The man did not answer Bernard. "We have to get them out of here, now," he told Amara. "Move and stay together."

Amara nodded and managed to gather up the Steadholder and stagger along behind the swordsman.

"What are you doing here?" Bernard asked. "I thought you were in the capital, Fade?"

"Be quiet, Count," Fade said. "You’re losing blood. Save your strength."

Bernard shook his head, then suddenly jerked, tensing. "I-isana!"

"I’ve got her," Giraldi grunted.

Bernard blinked once, then nodded and bowed his head, hobbling along only with Fade’s help.

Corpses and blood littered the restaurant. The collared assassins had spared none they could reach. Elderly men and women, even children lay where they had fallen, wounded, dead, or dying. Fade led them to the street outside the restaurant, where the nightmarish results of the attack seemed intensified. Many had managed to flee the restaurant, though their wounds had been mortal. Wounds that sometimes looked minor could prove fatal within a moment or two, and many who thought that they had escaped the slaughter had only survived long enough to die on the street.

People screamed and shouted, rushing back and forth. The signaling horns and drums of Ceres’ civic legion were already converging on the spot. Other folk lay on the ground, curled up into a tight ball, sobbing in incapacitating hysteria, just as Isana was. Amara realized, with a sickening little burst of illumination, that whatever had incapacitated Isana had done it to those folk as well.

They were all watercrafters, the only folk who might possibly save the lives of many of the wounded. They had all been struck down, and though others struggled to close wounds and stop bleeding, they had little more than cloth and water to work with.

Blood had spread into a scarlet pool, half an inch deep and thirty or forty feet across.

And then the great chimes in Ceres’s citadel began to ring in deep, panicked strokes, sounding the alert to the city’s legions. Horns began to blow the Legion call to arms.

The city was under attack.

"Bloody crows," Amara whispered, stunned.

"Move!" Fade snarled. "We can’t let her-"

Then the slave suddenly glanced up.
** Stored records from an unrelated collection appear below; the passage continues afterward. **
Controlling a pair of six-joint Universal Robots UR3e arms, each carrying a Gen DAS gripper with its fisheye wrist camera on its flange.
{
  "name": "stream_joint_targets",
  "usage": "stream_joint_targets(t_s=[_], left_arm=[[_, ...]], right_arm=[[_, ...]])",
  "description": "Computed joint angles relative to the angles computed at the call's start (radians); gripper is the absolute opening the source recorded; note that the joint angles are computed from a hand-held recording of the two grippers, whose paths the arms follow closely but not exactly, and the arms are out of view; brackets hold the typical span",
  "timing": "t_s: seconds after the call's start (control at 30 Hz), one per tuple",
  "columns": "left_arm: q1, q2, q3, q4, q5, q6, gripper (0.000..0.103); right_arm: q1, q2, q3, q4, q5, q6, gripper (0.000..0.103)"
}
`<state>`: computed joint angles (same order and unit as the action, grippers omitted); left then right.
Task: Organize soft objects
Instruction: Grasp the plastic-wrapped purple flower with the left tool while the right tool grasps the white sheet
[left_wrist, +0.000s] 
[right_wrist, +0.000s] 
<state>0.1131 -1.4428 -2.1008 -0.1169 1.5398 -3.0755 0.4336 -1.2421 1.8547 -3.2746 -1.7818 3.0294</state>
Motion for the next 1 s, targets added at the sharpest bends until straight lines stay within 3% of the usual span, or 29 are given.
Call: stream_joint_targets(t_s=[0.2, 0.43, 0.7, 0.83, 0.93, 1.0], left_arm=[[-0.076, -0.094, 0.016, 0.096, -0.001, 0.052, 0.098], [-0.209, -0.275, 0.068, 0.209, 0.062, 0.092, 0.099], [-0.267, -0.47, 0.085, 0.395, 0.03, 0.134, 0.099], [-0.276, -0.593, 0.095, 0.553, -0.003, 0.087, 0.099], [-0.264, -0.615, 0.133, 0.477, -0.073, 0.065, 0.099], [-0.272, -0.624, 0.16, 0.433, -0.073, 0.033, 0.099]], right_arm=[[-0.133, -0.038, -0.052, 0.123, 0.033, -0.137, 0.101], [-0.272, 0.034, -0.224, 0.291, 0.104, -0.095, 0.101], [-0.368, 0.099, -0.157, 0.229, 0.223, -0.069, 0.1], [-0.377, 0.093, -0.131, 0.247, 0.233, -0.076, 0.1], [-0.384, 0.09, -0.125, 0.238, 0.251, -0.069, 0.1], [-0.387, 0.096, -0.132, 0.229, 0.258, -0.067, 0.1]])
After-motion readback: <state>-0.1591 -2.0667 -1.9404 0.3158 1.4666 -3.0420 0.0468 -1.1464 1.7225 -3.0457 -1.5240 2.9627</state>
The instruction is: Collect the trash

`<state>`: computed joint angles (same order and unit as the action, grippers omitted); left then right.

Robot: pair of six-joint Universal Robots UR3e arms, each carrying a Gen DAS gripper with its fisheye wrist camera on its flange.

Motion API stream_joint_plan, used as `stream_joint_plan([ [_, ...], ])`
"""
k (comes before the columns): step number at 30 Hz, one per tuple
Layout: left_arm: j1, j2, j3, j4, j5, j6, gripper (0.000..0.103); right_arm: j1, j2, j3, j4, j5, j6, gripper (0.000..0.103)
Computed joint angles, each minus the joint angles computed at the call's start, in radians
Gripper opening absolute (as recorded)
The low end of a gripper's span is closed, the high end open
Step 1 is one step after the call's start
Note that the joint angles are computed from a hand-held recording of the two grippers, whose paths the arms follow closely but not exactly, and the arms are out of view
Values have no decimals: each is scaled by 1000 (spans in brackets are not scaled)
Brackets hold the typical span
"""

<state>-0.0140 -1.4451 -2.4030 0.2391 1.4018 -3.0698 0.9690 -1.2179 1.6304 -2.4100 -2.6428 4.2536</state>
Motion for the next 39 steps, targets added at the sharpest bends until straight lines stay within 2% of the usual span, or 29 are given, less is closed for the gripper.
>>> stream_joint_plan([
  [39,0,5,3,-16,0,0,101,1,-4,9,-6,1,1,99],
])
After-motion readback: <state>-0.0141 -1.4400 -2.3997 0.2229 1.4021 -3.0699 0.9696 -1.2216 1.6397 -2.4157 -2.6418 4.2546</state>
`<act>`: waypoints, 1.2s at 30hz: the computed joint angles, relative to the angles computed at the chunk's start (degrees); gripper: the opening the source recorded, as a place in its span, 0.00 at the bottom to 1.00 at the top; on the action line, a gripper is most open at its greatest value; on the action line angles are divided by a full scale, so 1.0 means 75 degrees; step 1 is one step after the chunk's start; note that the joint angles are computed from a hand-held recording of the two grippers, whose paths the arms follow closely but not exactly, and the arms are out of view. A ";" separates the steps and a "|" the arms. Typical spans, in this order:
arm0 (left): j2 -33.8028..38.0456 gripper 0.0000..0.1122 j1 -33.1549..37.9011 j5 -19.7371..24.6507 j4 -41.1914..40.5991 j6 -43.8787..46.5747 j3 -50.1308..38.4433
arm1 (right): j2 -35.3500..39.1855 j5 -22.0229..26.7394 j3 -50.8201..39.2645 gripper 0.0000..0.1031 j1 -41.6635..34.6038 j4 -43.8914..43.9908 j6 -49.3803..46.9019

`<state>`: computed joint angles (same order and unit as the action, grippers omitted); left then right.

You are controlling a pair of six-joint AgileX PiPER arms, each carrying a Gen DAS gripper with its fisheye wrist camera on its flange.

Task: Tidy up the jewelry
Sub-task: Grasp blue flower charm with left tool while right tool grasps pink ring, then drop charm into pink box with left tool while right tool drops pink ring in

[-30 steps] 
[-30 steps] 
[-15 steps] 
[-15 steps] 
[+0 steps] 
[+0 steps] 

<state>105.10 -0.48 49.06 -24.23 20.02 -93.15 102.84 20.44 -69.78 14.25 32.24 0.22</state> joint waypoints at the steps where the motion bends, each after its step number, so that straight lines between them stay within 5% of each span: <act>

He dropped Bernard and threw himself at Giraldi and Isana, hand outstretched.

An arrow, a black shaft with green-and-grey feathering flickered through the air and slammed completely through Fade’s left hand. A broad, barbed arrowhead erupted from his flesh.

Without blinking, he pointed with his sword to a nearby rooftop, where a shadowed figure quickly vanished from view. "Countess! Stop him!"

Amara seized Fade’s blade from his hand, called to Cirrus, and flung herself into the sky. She streaked toward the rooftop and saw the dark figure, bow still in hand, crouching to climb down.

Rage and fear made it impossible for Amara to think. It was on pure reflex that she cast Cirrus out in front of her, the sudden rush of wind throwing the cloaked figure from the rooftop to fall twenty feet to the ground. The archer landed with a sickening, crunching sound and let out a high-pitched scream of pain.

Amara darted down into the alley, alighting on the stone almost atop the fallen woman, and struck downward as the woman raised the bow. The sword shattered the wood, and the woman fell back with another cry.